Yes, he was Laura’s boyfriend, Laura being the young woman who had suffered that fainting fit, as transient and spectacular as rain in May. No one was in the least surprised when they got engaged, but he thought privately that some mistakes are like prophecies, mysterious and very troubling…
THE BOOKSTALL
THE STREETS OF THE CITY are like airways, wide-open doors that seek out our vitamin deficiencies and render us prone to catching colds. The streets of the city are good for nothing but wearing away the soles of our shoes, freezing our noses off, finding us a seamstress girlfriend to whom we can boast that our village has a telegraph office and provoking endless, tear-filled yawns and a kind of aggressive sadness that turns our teeth the colour of the winter sun. The boarding house filled Guillermo with a kind of neurotic wisdom. Guillermo was slowly going crazy and, if he hadn’t been a strong, serious-minded young man, many would have said that he was already stark staring mad. He played the harmonica and had a good ear for music. He made ox carts out of toothpicks and corks and gave them to Marianín, the landlady’s little boy. Every day, after lunch, Marianín would say:
“Go on, make me an ox cart, go on!”
And if Guillermo refused, Marianín would punch him with his hard, strong little fist. Guillermo didn’t always make him a cart. Sometimes it just wasn’t the right moment to do so, to recall those distant roads. Sometimes it was the moment to chew on a bit of wood, to bat at the light bulb with your hand or to fall asleep. Time was cyclical and various in the streets and rectilinear and monotonous in his room. Guillermo was under the illusion that he wasn’t using up time at all. He felt that he was being prepared for death in some other establishment, that he was heading for death in a different ox cart. Time didn’t touch or trouble him. He was hoping to beat time and gain eternity through sheer indifference or perhaps through sympathy. When June came around, he would read a few books and pass a few exams. Then, teeth gritted, he would wait to get the results before setting off by train for his village, where he would tramp the fields, drink the local wine and be happy. He had pale eyes, into which the world slipped very easily. He suffered from melancholia, the same kind of enduring melancholia as that suffered by the cricket or the old duck on the pond. He lacked only one thing in order to be happy, which is all anyone lacks.

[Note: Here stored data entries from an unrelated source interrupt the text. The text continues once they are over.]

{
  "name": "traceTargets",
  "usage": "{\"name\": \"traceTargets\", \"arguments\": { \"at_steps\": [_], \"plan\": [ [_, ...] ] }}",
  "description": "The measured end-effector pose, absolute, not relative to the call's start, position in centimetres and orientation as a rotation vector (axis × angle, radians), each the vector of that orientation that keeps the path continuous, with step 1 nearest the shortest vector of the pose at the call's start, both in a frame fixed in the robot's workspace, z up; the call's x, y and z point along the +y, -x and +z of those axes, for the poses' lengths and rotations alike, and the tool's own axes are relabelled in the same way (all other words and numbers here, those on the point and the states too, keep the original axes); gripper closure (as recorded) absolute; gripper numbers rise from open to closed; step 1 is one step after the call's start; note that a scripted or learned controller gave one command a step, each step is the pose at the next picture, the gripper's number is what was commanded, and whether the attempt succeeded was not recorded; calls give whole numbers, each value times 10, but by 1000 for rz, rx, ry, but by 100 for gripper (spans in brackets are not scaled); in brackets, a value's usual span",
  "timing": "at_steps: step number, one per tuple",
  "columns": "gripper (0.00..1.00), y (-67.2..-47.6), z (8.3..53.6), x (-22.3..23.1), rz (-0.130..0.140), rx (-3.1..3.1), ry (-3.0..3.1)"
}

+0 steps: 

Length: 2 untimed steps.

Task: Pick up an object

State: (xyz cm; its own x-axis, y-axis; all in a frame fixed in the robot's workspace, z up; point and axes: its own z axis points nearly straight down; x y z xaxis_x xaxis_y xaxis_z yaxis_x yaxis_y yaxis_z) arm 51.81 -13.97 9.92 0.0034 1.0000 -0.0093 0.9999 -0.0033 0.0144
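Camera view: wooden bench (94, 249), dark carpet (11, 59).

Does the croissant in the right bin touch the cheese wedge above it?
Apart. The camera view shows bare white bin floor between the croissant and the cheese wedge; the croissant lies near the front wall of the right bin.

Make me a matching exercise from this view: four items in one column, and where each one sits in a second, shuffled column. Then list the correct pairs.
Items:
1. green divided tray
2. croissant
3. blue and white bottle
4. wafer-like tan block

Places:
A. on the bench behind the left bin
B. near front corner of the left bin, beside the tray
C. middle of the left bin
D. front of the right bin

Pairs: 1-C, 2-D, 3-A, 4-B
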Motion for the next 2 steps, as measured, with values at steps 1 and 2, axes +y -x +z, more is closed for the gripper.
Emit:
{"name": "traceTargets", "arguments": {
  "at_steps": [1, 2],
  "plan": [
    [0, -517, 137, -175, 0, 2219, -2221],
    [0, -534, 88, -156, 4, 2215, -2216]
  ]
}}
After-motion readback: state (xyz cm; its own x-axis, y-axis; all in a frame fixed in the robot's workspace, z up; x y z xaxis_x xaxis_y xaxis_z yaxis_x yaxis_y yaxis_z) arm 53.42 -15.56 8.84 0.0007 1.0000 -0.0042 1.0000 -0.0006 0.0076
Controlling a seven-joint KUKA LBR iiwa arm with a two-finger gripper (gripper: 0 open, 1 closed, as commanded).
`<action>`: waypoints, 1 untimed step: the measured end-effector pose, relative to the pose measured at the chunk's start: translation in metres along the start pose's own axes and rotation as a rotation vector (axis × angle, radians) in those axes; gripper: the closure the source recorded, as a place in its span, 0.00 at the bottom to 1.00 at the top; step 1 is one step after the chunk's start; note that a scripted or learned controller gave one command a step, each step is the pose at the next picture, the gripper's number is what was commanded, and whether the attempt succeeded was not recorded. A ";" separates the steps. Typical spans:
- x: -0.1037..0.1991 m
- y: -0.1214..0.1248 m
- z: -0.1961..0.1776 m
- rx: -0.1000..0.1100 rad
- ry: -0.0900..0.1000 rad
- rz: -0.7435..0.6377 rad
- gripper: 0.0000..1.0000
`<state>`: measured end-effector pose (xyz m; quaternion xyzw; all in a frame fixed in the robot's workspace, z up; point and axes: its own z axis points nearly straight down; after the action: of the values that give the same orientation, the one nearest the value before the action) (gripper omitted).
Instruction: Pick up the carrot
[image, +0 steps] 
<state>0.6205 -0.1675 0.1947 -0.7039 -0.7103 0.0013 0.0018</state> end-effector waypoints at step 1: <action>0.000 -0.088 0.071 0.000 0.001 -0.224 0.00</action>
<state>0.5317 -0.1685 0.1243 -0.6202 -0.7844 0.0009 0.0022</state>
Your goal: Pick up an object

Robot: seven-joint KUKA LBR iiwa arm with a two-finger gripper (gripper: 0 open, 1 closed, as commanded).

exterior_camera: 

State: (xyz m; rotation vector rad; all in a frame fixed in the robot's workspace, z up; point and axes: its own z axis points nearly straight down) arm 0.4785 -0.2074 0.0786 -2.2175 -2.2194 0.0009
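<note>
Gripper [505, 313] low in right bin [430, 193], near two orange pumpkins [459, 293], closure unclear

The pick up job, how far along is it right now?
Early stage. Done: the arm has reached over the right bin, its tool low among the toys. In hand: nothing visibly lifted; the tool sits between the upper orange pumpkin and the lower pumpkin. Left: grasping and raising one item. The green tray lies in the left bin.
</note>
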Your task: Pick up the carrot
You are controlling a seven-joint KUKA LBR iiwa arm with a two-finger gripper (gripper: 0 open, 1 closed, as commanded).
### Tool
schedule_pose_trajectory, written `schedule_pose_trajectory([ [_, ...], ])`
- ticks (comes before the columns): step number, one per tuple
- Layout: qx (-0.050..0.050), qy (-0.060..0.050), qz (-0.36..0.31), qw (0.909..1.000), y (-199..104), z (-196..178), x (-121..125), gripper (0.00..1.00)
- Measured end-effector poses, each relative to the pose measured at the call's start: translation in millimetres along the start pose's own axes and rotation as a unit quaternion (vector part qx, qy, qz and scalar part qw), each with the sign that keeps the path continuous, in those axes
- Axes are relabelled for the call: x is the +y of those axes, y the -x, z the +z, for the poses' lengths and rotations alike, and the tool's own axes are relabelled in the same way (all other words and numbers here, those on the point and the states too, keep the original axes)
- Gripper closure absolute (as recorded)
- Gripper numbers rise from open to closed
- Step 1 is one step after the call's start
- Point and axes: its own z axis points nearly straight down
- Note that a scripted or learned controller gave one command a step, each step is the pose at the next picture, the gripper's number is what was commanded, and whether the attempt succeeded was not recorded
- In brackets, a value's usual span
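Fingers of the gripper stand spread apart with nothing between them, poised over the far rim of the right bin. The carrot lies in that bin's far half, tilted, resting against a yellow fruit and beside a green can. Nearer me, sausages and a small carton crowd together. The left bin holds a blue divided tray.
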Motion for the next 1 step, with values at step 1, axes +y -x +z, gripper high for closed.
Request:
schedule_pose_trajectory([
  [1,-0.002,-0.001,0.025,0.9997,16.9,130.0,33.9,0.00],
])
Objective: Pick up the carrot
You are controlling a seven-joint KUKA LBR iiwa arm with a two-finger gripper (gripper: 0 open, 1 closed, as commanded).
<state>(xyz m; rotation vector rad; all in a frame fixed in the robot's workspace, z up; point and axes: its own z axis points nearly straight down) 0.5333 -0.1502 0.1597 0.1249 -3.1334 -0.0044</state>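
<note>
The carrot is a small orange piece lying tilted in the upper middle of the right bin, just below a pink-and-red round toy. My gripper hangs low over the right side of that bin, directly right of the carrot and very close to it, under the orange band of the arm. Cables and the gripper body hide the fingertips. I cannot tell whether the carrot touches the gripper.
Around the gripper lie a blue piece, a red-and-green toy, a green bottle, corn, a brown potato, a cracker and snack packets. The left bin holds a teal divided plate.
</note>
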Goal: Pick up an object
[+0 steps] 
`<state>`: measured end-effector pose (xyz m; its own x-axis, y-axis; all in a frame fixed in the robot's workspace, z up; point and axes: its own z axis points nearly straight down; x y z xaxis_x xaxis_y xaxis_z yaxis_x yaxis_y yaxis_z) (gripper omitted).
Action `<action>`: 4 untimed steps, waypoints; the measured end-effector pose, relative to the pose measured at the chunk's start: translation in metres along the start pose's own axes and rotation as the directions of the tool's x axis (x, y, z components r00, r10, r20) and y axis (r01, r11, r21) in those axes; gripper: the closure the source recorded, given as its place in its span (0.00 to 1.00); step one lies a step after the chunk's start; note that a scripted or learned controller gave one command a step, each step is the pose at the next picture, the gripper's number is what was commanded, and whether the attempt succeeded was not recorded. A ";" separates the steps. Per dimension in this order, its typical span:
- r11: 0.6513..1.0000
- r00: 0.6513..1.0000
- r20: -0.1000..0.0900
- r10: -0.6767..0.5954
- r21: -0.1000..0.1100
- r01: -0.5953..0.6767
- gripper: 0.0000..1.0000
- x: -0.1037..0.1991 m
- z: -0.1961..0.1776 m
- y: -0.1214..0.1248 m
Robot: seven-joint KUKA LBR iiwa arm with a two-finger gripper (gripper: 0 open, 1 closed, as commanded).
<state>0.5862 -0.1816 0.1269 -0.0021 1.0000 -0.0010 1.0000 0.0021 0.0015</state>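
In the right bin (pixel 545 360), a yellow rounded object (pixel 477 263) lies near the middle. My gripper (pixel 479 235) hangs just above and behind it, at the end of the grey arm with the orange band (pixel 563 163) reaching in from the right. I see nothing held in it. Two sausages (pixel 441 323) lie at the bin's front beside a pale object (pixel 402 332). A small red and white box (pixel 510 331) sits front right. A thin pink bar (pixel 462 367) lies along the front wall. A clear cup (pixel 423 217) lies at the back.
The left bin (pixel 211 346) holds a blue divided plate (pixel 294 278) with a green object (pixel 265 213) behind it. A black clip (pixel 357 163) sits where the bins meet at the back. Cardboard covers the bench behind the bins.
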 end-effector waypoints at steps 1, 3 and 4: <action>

But Guillermo had the advantage that his one thing was very simple.
He found it one rainy afternoon at Juacho’s bookstall, as he was walking down the same street he walked down every day. The stall was propped against a convent wall and sold dog-eared old novels and sad magazines. It was made of four planks of wood and two battered crates covered by a small, dark piece of filthy canvas. The stall stank, was home to hundreds of small, wingless insects and resembled a boat wrecked on a cliff — the remains of Juacho’s shipwreck, because Juacho, that seller of detective novels, was a shipwreck victim, the shipwreck having occurred when he was thrown out of his house, but that’s another story. Juacho had the black bushy moustache of a stage villain or one of life’s tyrants. Leaning on his stall, he resembled a swarthy, hairy whore, a whore from the south. He had the body of a navvy, and his laughter was loud, wry and brazen. He laughed like a young picador. He had a harsh voice that gave off visible waves and filled the whole street, a voice that emerged from among the accumulated dust of all the imaginary police stations that appeared in those novels and from the occasional real police station too. However, he never talked about Scotland Yard, Sherlock Holmes, Maigret, Dog Savage, the Coyote, the FBI or about the suicidal Max Linder, the old star of stage and screen. When he spoke, what he said was pure Madrid.